▶ TASK DETAILS: Please write out the listing exactly, with nothing altered.
------ SUPPLIED ENTRIES ------
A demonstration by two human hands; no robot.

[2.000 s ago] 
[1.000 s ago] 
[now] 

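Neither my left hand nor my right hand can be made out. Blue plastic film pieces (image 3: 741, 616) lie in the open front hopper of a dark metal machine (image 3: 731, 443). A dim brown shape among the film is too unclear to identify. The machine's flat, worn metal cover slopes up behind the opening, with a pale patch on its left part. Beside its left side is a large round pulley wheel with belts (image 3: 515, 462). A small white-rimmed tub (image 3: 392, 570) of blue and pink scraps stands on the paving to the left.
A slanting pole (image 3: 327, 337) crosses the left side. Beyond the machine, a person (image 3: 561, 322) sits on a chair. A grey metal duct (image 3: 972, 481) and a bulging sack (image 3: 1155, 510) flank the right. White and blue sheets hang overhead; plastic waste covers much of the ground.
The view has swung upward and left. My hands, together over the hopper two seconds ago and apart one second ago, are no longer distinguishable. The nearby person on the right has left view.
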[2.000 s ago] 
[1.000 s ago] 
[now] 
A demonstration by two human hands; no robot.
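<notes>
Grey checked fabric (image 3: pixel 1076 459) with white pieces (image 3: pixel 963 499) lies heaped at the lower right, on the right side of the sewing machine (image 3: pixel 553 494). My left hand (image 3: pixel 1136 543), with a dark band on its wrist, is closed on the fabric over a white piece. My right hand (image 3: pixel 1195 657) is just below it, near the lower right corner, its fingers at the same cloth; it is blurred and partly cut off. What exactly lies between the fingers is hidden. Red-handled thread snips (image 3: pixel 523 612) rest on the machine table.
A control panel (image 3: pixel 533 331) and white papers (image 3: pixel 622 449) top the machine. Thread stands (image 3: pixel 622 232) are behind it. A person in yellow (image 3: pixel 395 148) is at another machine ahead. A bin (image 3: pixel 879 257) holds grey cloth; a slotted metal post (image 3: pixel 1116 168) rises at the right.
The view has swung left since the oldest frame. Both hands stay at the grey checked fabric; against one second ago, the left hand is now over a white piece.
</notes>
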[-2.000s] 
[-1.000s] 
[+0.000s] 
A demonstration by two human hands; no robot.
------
▶ SOLUTION FOR THIS EXERCISE:
A demonstration by two human hands; no robot.

[2.000 s ago] 
[1.000 s ago] 
[now] 

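Neither my left hand nor my right hand can be made out. Blue plastic film pieces (image 3: 741, 616) lie in the open front hopper of a dark metal machine (image 3: 731, 443). A dim brown shape among the film is too unclear to identify. The machine's flat, worn metal cover slopes up behind the opening, with a pale patch on its left part. Beside its left side is a large round pulley wheel with belts (image 3: 515, 462). A small white-rimmed tub (image 3: 392, 570) of blue and pink scraps stands on the paving to the left.
A slanting pole (image 3: 327, 337) crosses the left side. Beyond the machine, a person (image 3: 561, 322) sits on a chair. A grey metal duct (image 3: 972, 481) and a bulging sack (image 3: 1155, 510) flank the right. White and blue sheets hang overhead; plastic waste covers much of the ground.
The view has swung upward and left. My hands, together over the hopper two seconds ago and apart one second ago, are no longer distinguishable. The nearby person on the right has left view.
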[2.000 s ago] 
[1.000 s ago] 
[now] 
A demonstration by two human hands; no robot.
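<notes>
Grey checked fabric (image 3: pixel 1076 459) with white pieces (image 3: pixel 963 499) lies heaped at the lower right, on the right side of the sewing machine (image 3: pixel 553 494). My left hand (image 3: pixel 1136 543), with a dark band on its wrist, is closed on the fabric over a white piece. My right hand (image 3: pixel 1195 657) is just below it, near the lower right corner, its fingers at the same cloth; it is blurred and partly cut off. What exactly lies between the fingers is hidden. Red-handled thread snips (image 3: pixel 523 612) rest on the machine table.
A control panel (image 3: pixel 533 331) and white papers (image 3: pixel 622 449) top the machine. Thread stands (image 3: pixel 622 232) are behind it. A person in yellow (image 3: pixel 395 148) is at another machine ahead. A bin (image 3: pixel 879 257) holds grey cloth; a slotted metal post (image 3: pixel 1116 168) rises at the right.
The view has swung left since the oldest frame. Both hands stay at the grey checked fabric; against one second ago, the left hand is now over a white piece.
</notes>
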[-2.000s] 
[-1.000s] 
[+0.000s] 
A demonstration by two human hands; no robot.

Nothing else is needed to finish the exercise.